Почти так же рассуждали мои родители, их приятели, знакомые, когда говорили о политике.

- Ленин все-таки гений. Лично порядочный человек, но одержимый… Ему коммунистические эксперименты, а народу страдания… Нет, не говорите, Ленин большой государственный ум… Это он ввел свободную торговлю. И крестьянам теперь куда легче… Деревня теперь, как сыр в масле… Не дай Бог, если придет Троцкий. Опять будет террор, начнется война с Антантой… Троцкому, видите ли, срочно нужна мировая революция. Он вызовет такой антисемитизм, какого раньше и не бывало…

В отряде мы пели: "Красная армия, смело вперед, нас товарищ Троцкий в бой ведет", - и еще: "Ленин и Троцкий и Луначарский - они основали союз пролетарский".

А на откосах Владимирской горки и Царского сада беспризорники хриплыми голосами выкрикивали частушки: "Шо я вижу, шо я слышу, Ленин с Троцким влез на крышу. И кричат всему народу: подавайте нам свободу!"

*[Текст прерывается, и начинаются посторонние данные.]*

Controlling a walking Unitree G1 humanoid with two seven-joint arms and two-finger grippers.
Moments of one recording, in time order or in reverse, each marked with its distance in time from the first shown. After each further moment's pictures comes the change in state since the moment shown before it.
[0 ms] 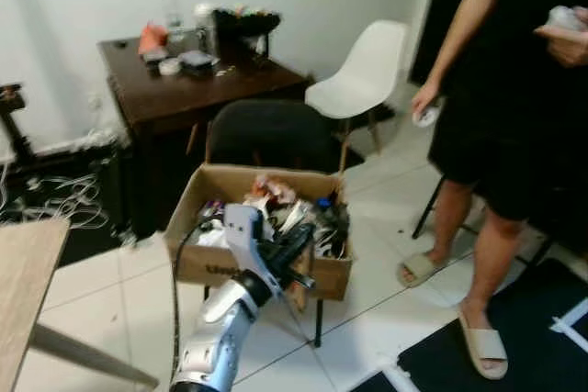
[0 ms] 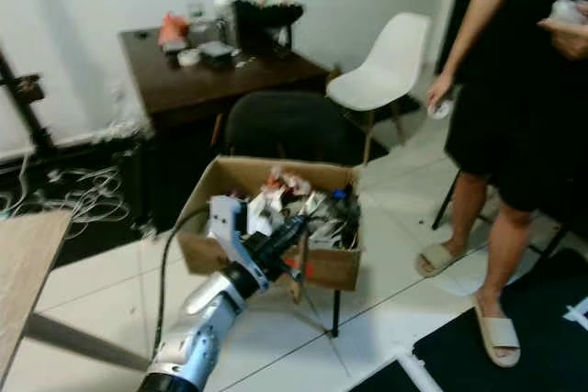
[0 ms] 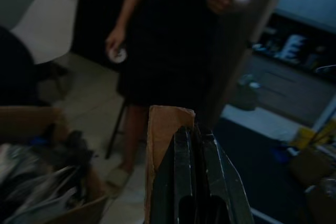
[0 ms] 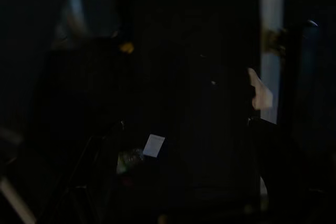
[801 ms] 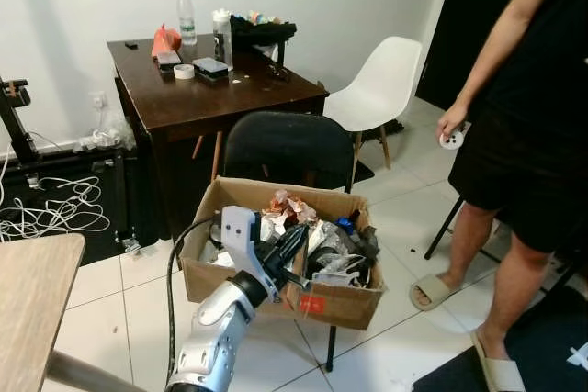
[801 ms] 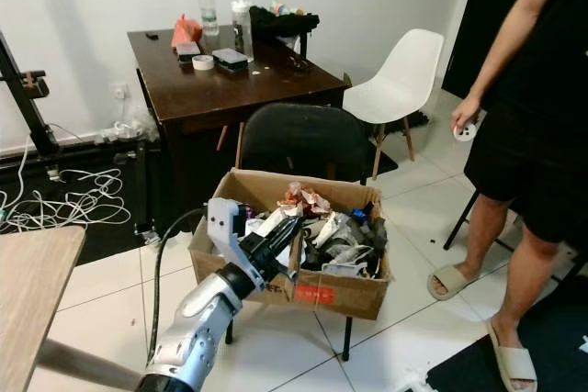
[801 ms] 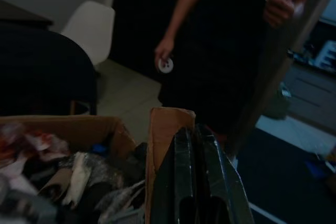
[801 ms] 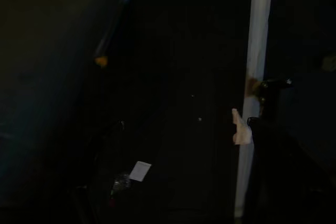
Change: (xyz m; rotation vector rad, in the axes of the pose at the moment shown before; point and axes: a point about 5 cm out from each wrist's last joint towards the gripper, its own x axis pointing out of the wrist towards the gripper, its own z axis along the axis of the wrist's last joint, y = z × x) left arm -0.005 0.005 -0.003 0.027 0.007 0.039; right arm 0.000 0.000 0.007 -0.057 -0.016 -0.003
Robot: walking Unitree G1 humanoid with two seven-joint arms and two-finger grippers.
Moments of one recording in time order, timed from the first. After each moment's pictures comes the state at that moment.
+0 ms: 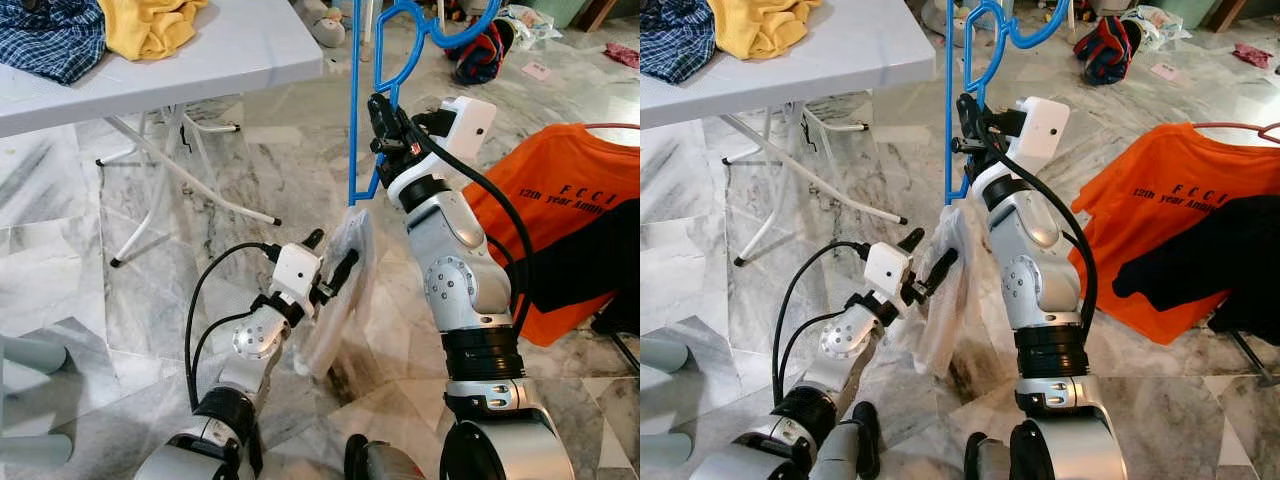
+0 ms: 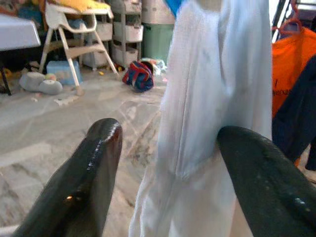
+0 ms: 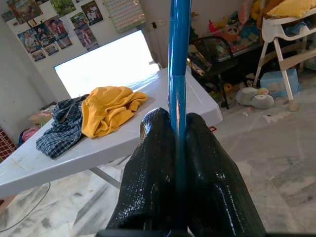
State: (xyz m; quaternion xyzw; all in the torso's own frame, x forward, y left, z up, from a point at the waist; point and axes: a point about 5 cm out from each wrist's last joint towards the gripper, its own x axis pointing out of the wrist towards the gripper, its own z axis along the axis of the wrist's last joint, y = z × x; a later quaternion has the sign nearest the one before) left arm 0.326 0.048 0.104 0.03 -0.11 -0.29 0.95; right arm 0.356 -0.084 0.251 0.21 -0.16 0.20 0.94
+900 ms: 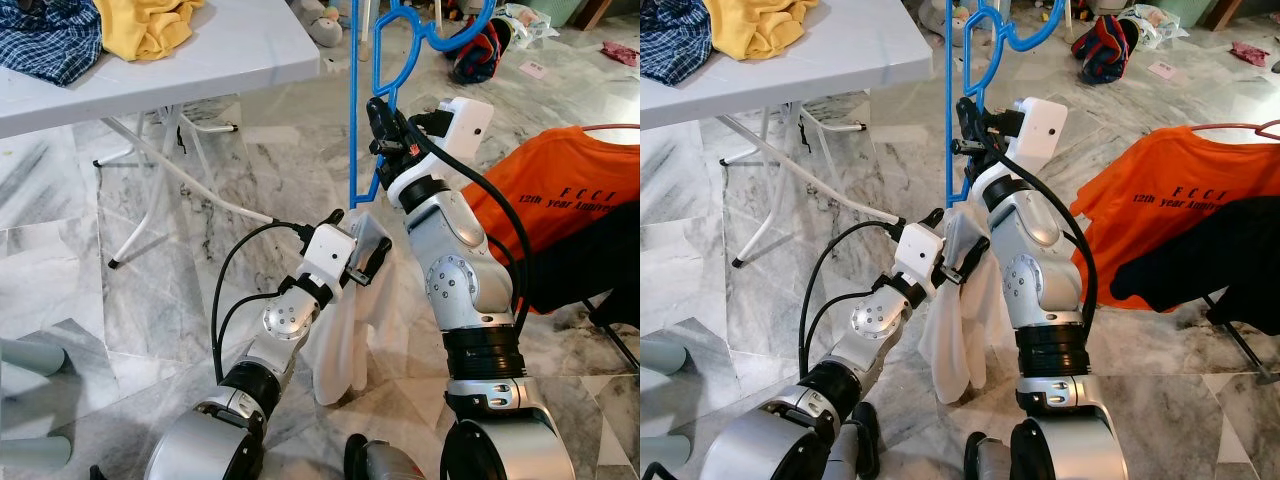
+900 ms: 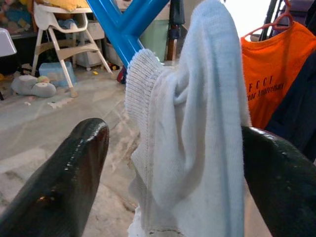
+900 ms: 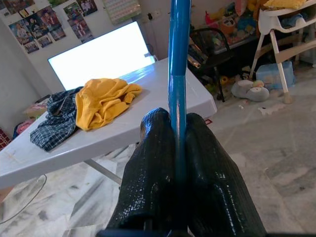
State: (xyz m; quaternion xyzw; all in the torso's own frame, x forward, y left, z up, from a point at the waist) left arm 0.333 0.019 0.112 0.05 -0.10 -0.30 0.95; right arm 0.357 -0.085 0.246 0.20 -0.14 0.20 0.95
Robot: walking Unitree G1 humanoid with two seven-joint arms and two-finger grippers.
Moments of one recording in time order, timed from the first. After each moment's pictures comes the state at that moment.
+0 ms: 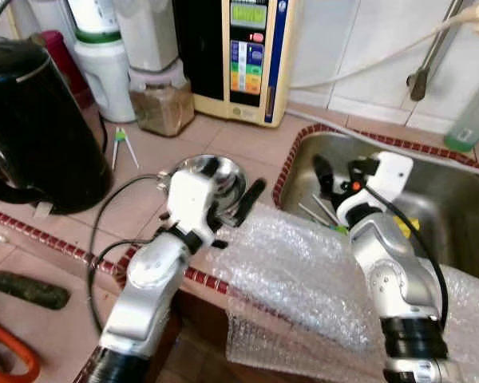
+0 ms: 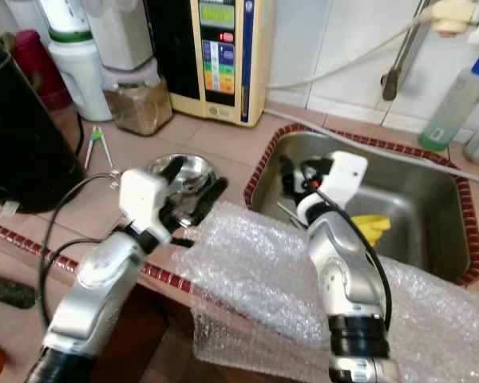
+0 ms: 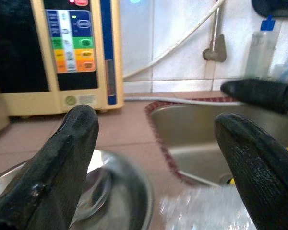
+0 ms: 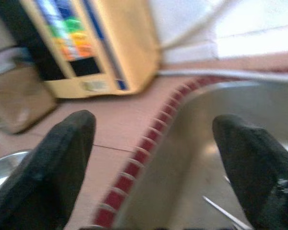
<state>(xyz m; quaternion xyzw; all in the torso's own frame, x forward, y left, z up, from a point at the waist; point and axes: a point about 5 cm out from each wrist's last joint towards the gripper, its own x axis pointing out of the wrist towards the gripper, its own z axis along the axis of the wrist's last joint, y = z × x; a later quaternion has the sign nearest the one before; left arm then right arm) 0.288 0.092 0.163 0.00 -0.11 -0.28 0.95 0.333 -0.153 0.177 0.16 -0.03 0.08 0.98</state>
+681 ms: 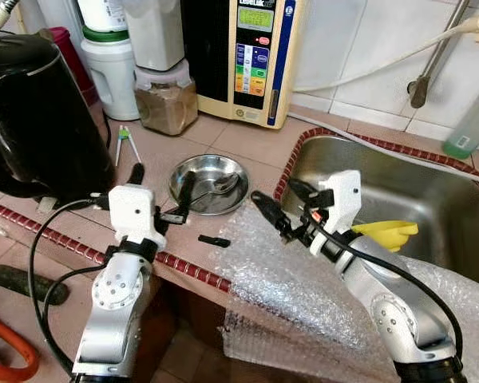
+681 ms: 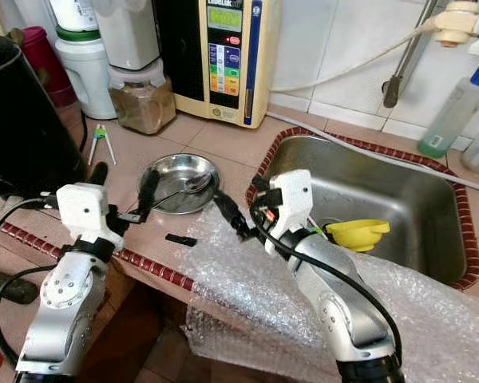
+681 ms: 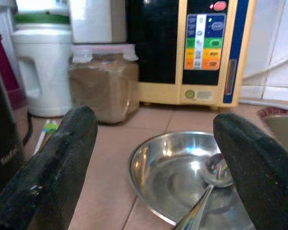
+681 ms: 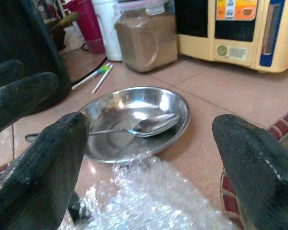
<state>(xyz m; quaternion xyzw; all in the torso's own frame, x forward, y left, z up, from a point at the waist) 0.282 0.149 0.152 0.02 -0.12 -0.07 0.99 0.283 -0.107 0.173 0.08 0.01 0.32 0.94</state>
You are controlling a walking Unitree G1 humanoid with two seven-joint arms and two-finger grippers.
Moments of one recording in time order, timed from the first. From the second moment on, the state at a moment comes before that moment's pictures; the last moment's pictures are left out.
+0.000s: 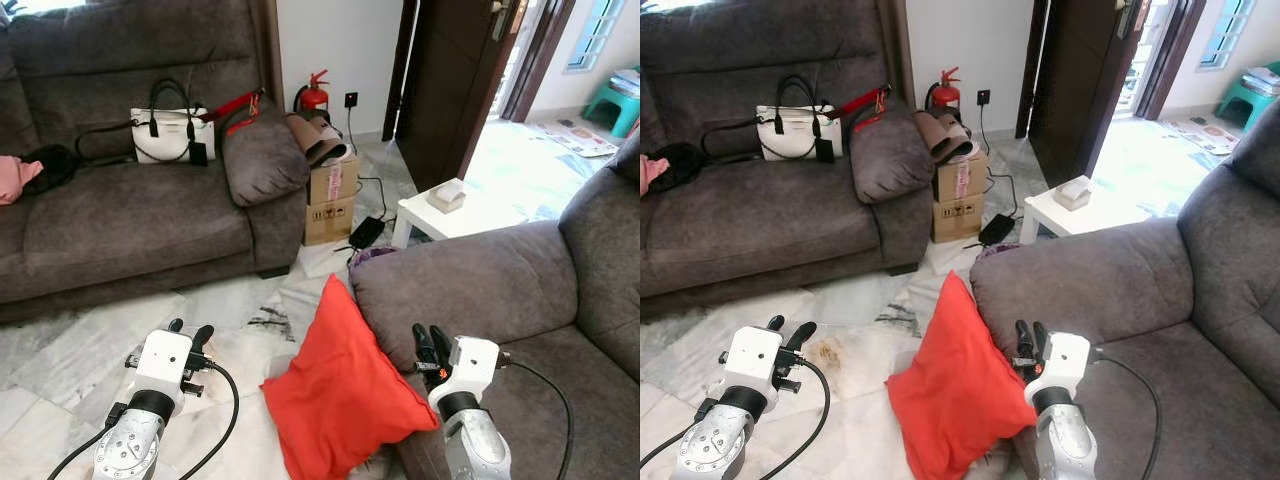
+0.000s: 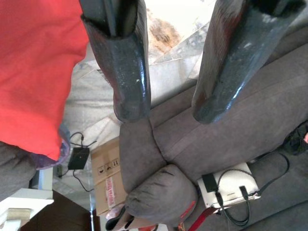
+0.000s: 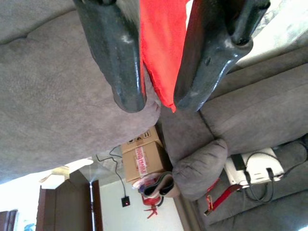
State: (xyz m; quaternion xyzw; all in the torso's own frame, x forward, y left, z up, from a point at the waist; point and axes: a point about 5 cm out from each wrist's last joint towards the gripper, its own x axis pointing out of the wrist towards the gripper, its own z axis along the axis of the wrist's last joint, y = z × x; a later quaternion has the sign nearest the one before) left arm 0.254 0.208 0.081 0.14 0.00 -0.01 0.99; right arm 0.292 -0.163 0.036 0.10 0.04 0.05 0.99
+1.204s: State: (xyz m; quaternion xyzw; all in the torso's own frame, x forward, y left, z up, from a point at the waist) left arm 0.249 0.204 0.071 0.12 0.03 -0.02 0.99; right arm 0.290 -0.146 0.037 0.02 0.02 0.09 1.00
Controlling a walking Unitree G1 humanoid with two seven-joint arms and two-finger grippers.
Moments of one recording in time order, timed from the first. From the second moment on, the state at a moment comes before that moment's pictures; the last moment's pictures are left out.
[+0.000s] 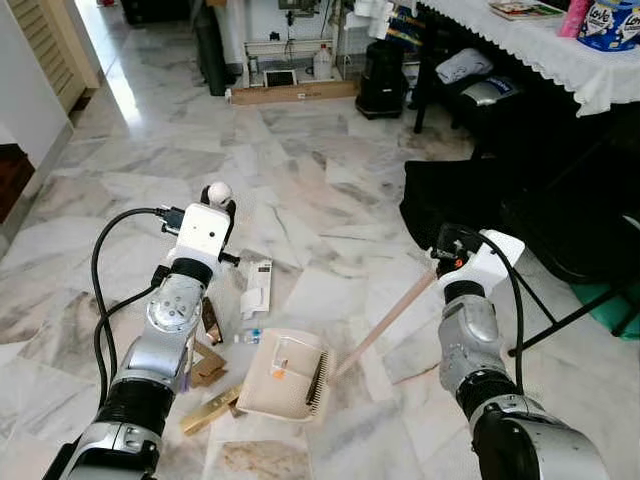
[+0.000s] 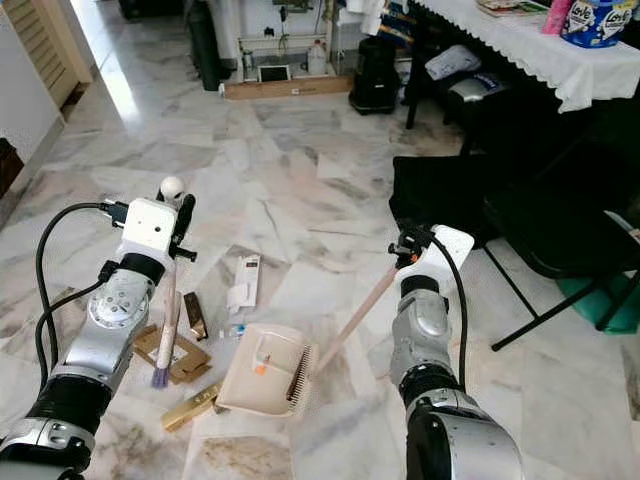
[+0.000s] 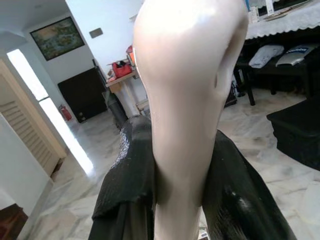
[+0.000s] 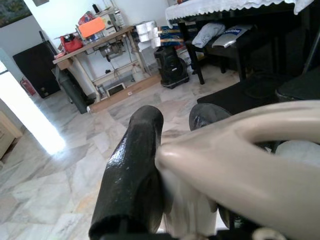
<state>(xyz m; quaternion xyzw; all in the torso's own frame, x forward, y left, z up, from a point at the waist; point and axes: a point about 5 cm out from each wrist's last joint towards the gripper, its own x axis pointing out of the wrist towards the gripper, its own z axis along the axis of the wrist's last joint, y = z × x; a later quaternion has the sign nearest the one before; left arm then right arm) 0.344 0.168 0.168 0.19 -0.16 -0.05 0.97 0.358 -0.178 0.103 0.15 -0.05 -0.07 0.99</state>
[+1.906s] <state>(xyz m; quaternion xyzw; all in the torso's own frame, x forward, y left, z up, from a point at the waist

Нашу квартиру опять уплотнили. В комнате, где раньше жил рыжий чекист, поселились две сестры-рабфаковки. Потом к ним приехал еще и брат, школьник. Старшая была красивая и неразговорчивая. Младшая - медно-рыжая, круглолицая, веснушчатая, в красной косынке, часто пела громко и картаво: "Мы комсомол, страны рабочей гордость… родных полей надежда и оплот, и знает весь наш трудовой народ, что проявить свою сумеем твердость." Песня была заунывно-романсовой, надсадно гортанной. Но мне она казалась воинственной и пророческой. "Мы идем на смену старым, утомившимся борцам, мировым зажечь пожаром пролетарские сердца…"

Сестры повесили в комнате портреты Ленина, Троцкого, Крупской, Коллонтай. Однажды я сказал, что я за Ленина, но против Троцкого. Младшая сестра щелкнула меня больно по лбу и сказала: "Сопляк, что ты понимаешь: Лев Давыдович самый лучший друг, товарищ и помощник Ильича, он самый лучший ленинец." Я обиделся и стал кричать про жестокость и про честолюбие. Тогда брат и сестра просто вытолкали меня за дверь.

С братом мы расквитались потом, когда он остался один. Он был старше и сильнее меня, но я позвал на помощь Сережу; вдвоем мы свалили его и затолкали под кровать, требуя, чтобы он кричал: "Долой Троцкого!" Он пыхтел, барахтался, но кричать не хотел. А мы не пошли дальше легких тумаков - лежачего не бьют.